[SUPPLIED MATERIAL]:
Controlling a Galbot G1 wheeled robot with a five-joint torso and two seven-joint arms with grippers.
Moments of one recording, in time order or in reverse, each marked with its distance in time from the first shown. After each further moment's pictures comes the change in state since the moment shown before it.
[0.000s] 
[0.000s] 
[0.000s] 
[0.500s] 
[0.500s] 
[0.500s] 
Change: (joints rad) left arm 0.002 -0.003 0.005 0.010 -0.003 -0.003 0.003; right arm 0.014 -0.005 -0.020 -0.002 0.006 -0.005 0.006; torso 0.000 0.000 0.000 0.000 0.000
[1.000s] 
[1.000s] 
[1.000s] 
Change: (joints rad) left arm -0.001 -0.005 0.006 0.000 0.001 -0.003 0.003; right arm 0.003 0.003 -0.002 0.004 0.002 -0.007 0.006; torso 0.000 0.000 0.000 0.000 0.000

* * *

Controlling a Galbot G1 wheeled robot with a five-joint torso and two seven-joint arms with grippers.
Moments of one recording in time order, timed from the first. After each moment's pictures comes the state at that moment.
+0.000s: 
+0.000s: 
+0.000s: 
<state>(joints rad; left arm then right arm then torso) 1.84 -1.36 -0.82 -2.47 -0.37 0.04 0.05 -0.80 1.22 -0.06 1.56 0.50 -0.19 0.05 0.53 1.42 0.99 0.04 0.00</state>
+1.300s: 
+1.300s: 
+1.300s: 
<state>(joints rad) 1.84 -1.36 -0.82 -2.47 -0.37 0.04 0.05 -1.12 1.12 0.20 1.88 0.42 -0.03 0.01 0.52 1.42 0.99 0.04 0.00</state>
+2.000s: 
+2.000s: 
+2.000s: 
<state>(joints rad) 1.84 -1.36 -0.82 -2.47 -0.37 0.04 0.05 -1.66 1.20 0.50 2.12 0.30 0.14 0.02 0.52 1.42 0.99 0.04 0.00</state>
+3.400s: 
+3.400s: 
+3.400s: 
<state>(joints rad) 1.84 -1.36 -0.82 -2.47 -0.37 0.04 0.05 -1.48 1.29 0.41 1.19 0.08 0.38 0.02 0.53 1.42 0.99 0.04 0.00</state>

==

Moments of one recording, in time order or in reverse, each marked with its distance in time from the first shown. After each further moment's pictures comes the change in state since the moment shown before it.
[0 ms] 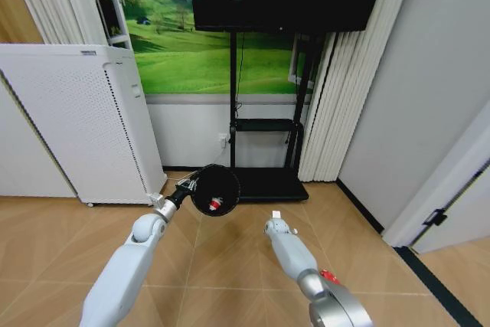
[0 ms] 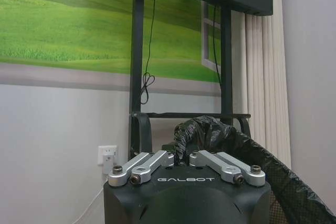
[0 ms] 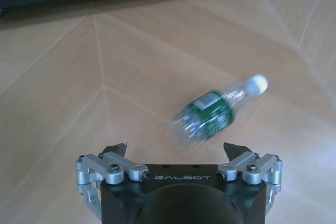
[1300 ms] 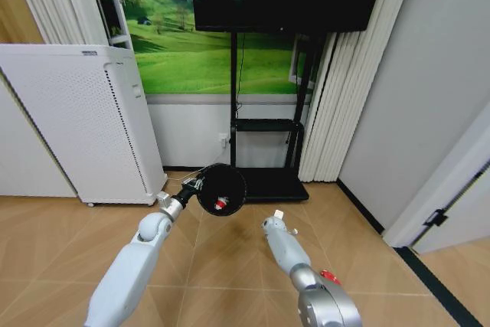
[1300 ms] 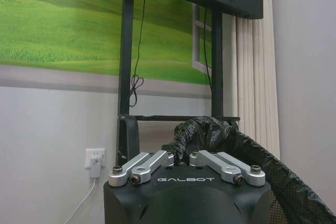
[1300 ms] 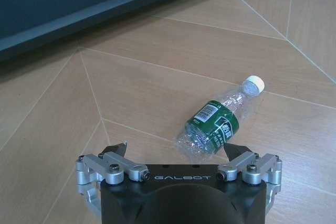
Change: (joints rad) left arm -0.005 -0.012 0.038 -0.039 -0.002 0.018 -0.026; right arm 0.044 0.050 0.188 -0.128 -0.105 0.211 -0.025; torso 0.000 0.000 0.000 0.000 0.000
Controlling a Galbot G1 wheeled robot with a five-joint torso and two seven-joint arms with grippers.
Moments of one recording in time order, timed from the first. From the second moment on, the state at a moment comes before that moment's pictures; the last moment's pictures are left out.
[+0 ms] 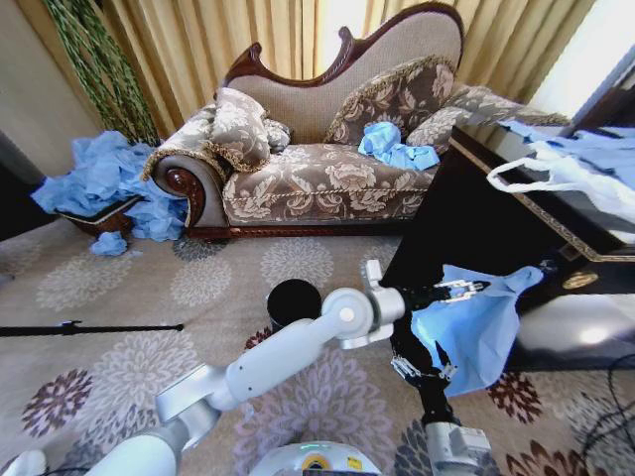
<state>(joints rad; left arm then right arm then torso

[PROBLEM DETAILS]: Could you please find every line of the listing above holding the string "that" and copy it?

[ANSWER SPACE]:
Moments of one recording in time order, timed from the first. After each moment's pictures comes the state at that moment.
Moments of one recording in time order, timed from the first. From the second moment on, the state at a moment comes before that moment's pictures; the last moment's pictures are left out.

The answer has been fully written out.